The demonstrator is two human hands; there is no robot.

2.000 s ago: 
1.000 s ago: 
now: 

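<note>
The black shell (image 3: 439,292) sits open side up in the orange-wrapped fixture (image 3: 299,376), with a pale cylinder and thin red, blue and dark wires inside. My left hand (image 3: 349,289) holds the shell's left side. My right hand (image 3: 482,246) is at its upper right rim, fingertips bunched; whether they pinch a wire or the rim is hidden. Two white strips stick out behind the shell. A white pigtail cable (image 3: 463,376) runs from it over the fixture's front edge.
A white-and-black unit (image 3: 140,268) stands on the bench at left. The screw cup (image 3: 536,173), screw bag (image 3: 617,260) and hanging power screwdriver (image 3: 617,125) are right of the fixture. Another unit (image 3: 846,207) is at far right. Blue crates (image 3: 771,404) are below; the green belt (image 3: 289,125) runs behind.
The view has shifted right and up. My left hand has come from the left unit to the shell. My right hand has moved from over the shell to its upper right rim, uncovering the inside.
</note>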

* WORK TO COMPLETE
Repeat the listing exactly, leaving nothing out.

* SOLUTION BELOW
The demonstrator is two human hands; there is no robot.

2.000 s ago: 
1.000 s ago: 
now: 

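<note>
The black shell (image 3: 439,292) sits open side up in the orange-wrapped fixture (image 3: 299,376), with a pale cylinder and thin red, blue and dark wires inside. My left hand (image 3: 349,289) holds the shell's left side. My right hand (image 3: 482,246) is at its upper right rim, fingertips bunched; whether they pinch a wire or the rim is hidden. Two white strips stick out behind the shell. A white pigtail cable (image 3: 463,376) runs from it over the fixture's front edge.
A white-and-black unit (image 3: 140,268) stands on the bench at left. The screw cup (image 3: 536,173), screw bag (image 3: 617,260) and hanging power screwdriver (image 3: 617,125) are right of the fixture. Another unit (image 3: 846,207) is at far right. Blue crates (image 3: 771,404) are below; the green belt (image 3: 289,125) runs behind.
The view has shifted right and up. My left hand has come from the left unit to the shell. My right hand has moved from over the shell to its upper right rim, uncovering the inside.
</note>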

This exercise has now been completed.